> Work to be completed
Each and every line of the data must appear exactly as given.

> Given data
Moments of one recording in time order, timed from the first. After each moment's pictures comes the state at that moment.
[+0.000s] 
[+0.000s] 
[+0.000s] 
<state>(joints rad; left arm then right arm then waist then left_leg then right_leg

> Problem solution
Moments of one recording in time order, timed from the first. After each moment's pictures comes the state at that moment.
[+0.000s] 
[+0.000s] 
[+0.000s] 
<state>(joints rad; left arm then right arm then waist then left_leg then right_leg

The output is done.